▸ REQUIRED ACTION
Look through the listing below for the string "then". Say how many lines hold it, and nothing else.

- Opening Delimiter -

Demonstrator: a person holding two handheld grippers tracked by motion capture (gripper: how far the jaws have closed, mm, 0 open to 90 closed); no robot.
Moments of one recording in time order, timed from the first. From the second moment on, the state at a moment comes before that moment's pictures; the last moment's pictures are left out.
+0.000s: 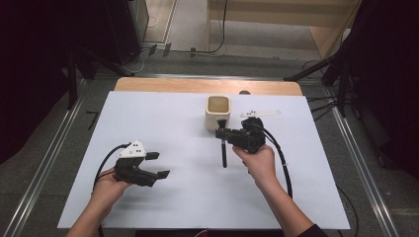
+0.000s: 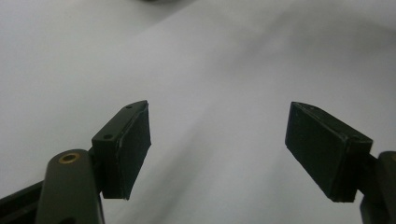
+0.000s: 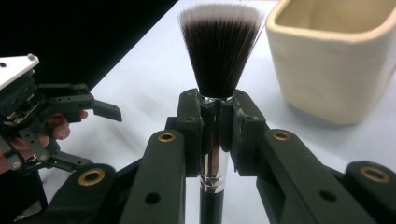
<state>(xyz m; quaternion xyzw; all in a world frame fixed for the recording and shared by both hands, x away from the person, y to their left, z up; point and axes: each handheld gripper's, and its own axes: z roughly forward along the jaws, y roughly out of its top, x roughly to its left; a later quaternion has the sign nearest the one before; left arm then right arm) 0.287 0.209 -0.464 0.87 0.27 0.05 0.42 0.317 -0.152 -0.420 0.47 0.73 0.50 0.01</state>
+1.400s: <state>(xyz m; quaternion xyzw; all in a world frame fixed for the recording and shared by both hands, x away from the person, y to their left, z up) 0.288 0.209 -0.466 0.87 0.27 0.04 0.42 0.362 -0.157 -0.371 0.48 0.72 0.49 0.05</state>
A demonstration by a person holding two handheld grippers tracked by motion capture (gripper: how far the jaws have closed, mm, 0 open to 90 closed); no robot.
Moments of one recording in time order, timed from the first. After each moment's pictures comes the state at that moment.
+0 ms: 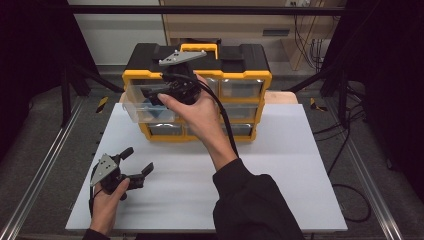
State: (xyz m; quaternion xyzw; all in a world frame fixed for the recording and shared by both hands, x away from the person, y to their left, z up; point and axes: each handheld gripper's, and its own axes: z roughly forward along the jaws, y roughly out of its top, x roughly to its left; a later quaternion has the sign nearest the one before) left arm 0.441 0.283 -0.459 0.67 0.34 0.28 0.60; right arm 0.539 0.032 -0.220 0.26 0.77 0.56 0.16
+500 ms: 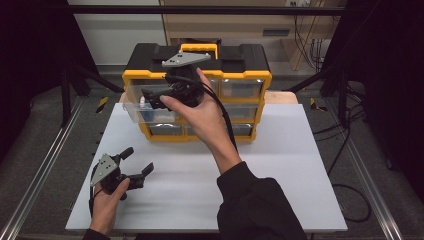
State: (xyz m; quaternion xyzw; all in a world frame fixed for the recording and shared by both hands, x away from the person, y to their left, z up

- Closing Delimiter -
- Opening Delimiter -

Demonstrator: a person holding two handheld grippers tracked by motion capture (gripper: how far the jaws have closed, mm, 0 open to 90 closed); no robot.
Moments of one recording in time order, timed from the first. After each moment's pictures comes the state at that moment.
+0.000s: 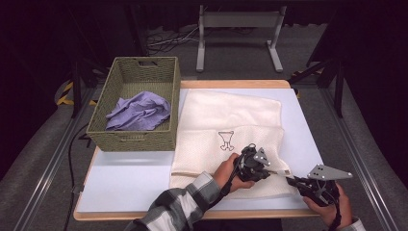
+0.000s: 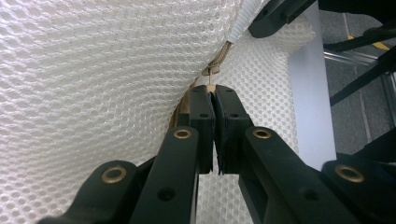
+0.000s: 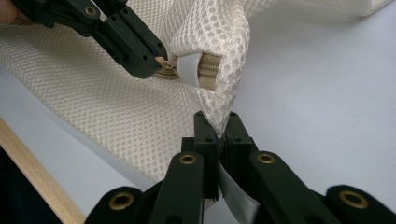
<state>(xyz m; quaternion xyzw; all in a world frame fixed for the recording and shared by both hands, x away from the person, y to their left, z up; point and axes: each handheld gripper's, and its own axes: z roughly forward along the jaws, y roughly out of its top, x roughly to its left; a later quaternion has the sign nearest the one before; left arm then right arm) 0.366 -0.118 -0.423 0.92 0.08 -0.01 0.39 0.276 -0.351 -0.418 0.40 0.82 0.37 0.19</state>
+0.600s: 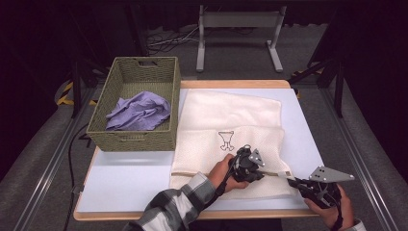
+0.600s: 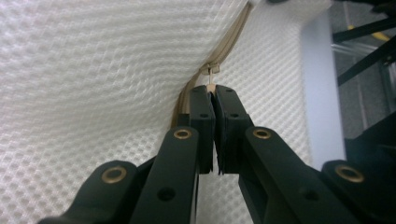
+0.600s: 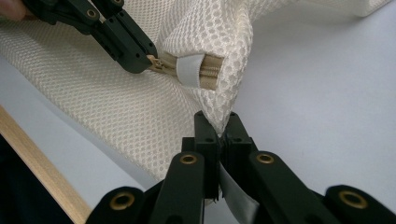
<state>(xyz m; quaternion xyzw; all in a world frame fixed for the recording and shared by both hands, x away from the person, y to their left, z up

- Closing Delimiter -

▸ OUTPUT
2